--- Task ---
The answer must consist of every record below, reproduced exactly.

═══ Data provided ═══

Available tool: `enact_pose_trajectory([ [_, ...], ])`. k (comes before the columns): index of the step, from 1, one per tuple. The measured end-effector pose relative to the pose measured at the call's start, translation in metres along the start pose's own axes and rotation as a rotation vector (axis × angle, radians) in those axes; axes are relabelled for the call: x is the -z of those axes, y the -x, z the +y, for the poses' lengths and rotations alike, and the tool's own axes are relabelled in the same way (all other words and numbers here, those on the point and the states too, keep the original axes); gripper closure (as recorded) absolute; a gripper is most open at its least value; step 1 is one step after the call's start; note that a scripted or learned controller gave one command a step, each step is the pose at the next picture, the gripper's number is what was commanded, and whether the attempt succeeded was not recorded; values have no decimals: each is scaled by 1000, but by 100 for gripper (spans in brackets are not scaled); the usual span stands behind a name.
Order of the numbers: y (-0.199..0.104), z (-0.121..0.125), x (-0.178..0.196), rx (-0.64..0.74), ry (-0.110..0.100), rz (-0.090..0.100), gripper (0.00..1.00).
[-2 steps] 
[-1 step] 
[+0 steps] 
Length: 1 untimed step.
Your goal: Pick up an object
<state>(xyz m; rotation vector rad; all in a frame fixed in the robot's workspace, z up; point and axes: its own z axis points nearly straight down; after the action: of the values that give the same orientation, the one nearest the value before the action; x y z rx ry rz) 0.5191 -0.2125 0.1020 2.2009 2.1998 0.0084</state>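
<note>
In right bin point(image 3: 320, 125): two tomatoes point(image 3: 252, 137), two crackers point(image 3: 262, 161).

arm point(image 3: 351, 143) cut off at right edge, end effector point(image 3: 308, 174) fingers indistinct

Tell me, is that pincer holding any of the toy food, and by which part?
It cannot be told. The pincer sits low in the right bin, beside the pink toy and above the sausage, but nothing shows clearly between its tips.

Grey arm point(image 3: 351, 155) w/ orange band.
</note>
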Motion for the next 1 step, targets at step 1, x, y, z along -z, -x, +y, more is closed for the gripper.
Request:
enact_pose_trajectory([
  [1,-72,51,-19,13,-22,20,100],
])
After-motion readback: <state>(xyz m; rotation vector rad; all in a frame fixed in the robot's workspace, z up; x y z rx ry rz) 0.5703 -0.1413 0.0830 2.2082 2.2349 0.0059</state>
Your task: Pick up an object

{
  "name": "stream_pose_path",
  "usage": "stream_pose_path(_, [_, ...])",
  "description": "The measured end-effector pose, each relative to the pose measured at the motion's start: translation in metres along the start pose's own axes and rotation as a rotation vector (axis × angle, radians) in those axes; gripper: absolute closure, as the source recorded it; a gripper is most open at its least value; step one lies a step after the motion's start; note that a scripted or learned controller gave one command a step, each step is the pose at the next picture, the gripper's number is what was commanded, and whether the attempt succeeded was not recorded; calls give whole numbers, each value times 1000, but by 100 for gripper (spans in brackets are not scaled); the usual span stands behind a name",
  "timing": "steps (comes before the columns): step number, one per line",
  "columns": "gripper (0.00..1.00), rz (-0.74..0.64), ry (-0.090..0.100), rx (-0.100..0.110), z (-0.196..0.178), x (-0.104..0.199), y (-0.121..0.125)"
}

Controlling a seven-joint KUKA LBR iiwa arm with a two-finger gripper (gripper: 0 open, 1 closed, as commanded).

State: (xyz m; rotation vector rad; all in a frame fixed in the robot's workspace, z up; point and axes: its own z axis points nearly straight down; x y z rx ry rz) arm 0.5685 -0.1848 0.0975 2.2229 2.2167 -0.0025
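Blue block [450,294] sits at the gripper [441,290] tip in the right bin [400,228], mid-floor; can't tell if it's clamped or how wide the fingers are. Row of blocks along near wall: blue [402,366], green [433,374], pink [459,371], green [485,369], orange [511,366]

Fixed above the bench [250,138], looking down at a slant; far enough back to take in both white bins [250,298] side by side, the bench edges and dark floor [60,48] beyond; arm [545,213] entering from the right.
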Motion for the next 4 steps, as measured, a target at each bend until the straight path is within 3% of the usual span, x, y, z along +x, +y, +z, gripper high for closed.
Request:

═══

--- Your response ---
Available tool: `enact_pose_trajectory([ [_, ...], ])`. k (comes before the columns): index of the step, from 1, one per tuple. The measured end-effector pose relative to the pose measured at the call's start, translation in metres along the start pose's own axes and rotation as a rotation vector (axis × angle, radians) in those axes; axes are relabelled for the call: x is the -z of those axes, y the -x, z the +y, for the poses' lengths and rotations alike, and the tool's own axes are relabelled in the same way (all other words and numbers here, those on the point and the states too, keep the original axes); gripper closure (as recorded) absolute; a gripper is most open at its least value; step 1 is one step after the call's start; note that a scripted or learned controller gave one command a step, each step is the pose at the next picture, the gripper's number is what was commanded, and whether the attempt succeeded was not recorded; values have no decimals: each is scaled by 1000, but by 100 for gripper (spans in brackets are not scaled); the usual span stands behind a name.
Order of the numbers: y (-0.199..0.104), z (-0.121..0.125), x (-0.178..0.196), rx (-0.64..0.74), ry (-0.110..0.100), rz (-0.090..0.100), gripper (0.00..1.00).
[-2 steps] 
[-1 step] 
[+0 steps] 
Length: 1 untimed step.
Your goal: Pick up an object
<state>(xyz m; rotation vector rad; all in a frame fixed in the robot's workspace, z up; point and axes: its own z axis points nearly straight down; after the action: of the values that give the same orientation, the one nearest the value before the action; x y z rx ry rz) 0.5191 -0.2125 0.1020 2.2009 2.1998 0.0084</state>
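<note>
In right bin point(image 3: 320, 125): two tomatoes point(image 3: 252, 137), two crackers point(image 3: 262, 161).

arm point(image 3: 351, 143) cut off at right edge, end effector point(image 3: 308, 174) fingers indistinct

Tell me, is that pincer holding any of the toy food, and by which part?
It cannot be told. The pincer sits low in the right bin, beside the pink toy and above the sausage, but nothing shows clearly between its tips.

Grey arm point(image 3: 351, 155) w/ orange band.
</note>
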Motion for the next 1 step, targets at step 1, x, y, z along -z, -x, +y, more is closed for the gripper.
Request:
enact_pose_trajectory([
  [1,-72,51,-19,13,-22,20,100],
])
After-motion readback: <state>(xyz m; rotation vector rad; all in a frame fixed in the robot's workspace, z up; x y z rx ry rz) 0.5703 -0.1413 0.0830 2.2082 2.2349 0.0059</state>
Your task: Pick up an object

{
  "name": "stream_pose_path",
  "usage": "stream_pose_path(_, [_, ...])",
  "description": "The measured end-effector pose, each relative to the pose measured at the motion's start: translation in metres along the start pose's own axes and rotation as a rotation vector (axis × angle, radians) in those axes; gripper: absolute closure, as the source recorded it; a gripper is most open at its least value; step one lies a step after the motion's start; note that a scripted or learned controller gave one command a step, each step is the pose at the next picture, the gripper's number is what was commanded, and whether the attempt succeeded was not recorded; calls give whole numbers, each value times 1000, but by 100 for gripper (spans in brackets are not scaled); the usual span stands behind a name",
  "timing": "steps (comes before the columns): step number, one per line",
  "columns": "gripper (0.00..1.00), rz (-0.74..0.64), ry (-0.090..0.100), rx (-0.100..0.110), z (-0.196..0.178), x (-0.104..0.199), y (-0.121..0.125)"
}

Controlling a seven-joint KUKA LBR iiwa arm with a two-finger gripper (gripper: 0 open, 1 closed, as commanded).

State: (xyz m; rotation vector rad; all in a frame fixed in the robot's workspace, z up; point and axes: its own z axis points nearly straight down; x y z rx ry rz) arm 0.5685 -0.1848 0.0975 2.2229 2.2167 -0.0025
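Blue block [450,294] sits at the gripper [441,290] tip in the right bin [400,228], mid-floor; can't tell if it's clamped or how wide the fingers are. Row of blocks along near wall: blue [402,366], green [433,374], pink [459,371], green [485,369], orange [511,366]

Fixed above the bench [250,138], looking down at a slant; far enough back to take in both white bins [250,298] side by side, the bench edges and dark floor [60,48] beyond; arm [545,213] entering from the right.
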Motion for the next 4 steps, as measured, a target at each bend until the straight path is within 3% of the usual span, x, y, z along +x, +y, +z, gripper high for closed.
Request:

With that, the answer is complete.